MLPClassifier(activation='relu', alpha=0.0001, batch_size='auto', beta_1=0.9,
       beta_2=0.999, early_stopping=False, epsilon=1e-08,
       hidden_layer_sizes=(30, 30, 30), learning_rate='constant',
       learning_rate_init=0.001, max_iter=200, momentum=0.9,
       nesterovs_momentum=True, power_t=0.5, random_state=None,
       shuffle=True, solver='adam', tol=0.0001, validation_fraction=0.1,
       verbose=False, warm_start=False)

Now let's see how well the model works. We'll predict the test data from our model

In [182]:
predictions=mlp.predict(X_test)

Now we make a confusion matrix to look at the results

In [175]:
from sklearn.metrics import confusion_matrix

In [183]:
#actual are rows, predictions are columns
print(confusion_matrix(y_test,predictions))

[[48  4]
 [ 1 90]]


Not bad.

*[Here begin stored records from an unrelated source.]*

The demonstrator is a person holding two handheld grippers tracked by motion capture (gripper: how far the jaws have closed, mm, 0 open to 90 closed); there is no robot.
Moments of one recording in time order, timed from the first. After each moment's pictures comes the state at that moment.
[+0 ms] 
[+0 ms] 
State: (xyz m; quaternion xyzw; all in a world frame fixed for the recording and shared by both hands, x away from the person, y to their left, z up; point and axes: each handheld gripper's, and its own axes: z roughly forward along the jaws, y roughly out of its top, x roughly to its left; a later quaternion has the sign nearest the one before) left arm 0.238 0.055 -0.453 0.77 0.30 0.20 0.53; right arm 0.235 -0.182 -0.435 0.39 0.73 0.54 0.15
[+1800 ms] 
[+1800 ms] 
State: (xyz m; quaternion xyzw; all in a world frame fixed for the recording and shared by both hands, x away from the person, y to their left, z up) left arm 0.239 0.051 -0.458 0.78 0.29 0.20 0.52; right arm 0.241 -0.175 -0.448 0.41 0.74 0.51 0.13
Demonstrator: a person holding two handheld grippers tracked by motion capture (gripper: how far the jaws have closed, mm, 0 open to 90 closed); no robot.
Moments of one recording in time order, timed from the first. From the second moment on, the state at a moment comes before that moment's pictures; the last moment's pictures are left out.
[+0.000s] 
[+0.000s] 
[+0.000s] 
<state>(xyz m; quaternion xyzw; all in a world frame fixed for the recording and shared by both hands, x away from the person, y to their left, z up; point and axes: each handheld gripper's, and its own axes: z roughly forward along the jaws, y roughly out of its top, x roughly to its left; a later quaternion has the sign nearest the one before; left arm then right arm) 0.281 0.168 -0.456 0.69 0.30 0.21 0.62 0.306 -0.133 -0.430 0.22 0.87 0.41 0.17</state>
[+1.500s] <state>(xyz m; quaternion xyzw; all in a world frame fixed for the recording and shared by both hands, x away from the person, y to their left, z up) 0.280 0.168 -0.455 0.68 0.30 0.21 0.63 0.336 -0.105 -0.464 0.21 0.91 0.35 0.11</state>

We have a few misclassifications so let's try changing the hidden layers

In [178]:
mlp4=MLPClassifier(hidden_layer_sizes=(30,30,30,30))
mlp_more=MLPClassifier(hidden_layer_sizes=(30,40,50))

In [179]:
mlp4.fit(X_train,y_train)
mlp_more.fit(X_train,y_train)

MLPClassifier(activation='relu', alpha=0.0001, batch_size='auto', beta_1=0.9,
       beta_2=0.999, early_stopping=False, epsilon=1e-08,
       hidden_layer_sizes=(30, 40, 50), learning_rate='constant',
       learning_rate_init=0.001, max_iter=200, momentum=0.9,
       nesterovs_momentum=True, power_t=0.5, random_state=None,
       shuffle=True, solver='adam', tol=0.0001, validation_fraction=0.1,
       verbose=False, warm_start=False)

In [181]:
predictions4=mlp4.predict(X_test)
predictions_more=mlp_more.predict(X_test)

In [184]:
print(confusion_matrix(y_test,predictions4))
print(confusion_matrix(y_test,predictions_more))

[[50  2]
 [ 1 90]]
[[49  3]
 [ 1 90]]


So we can get slight improvement with more layers or by adding more neurons. Feel free to play around with the hidden layers or the other parameters and see if you can get a perfect classification.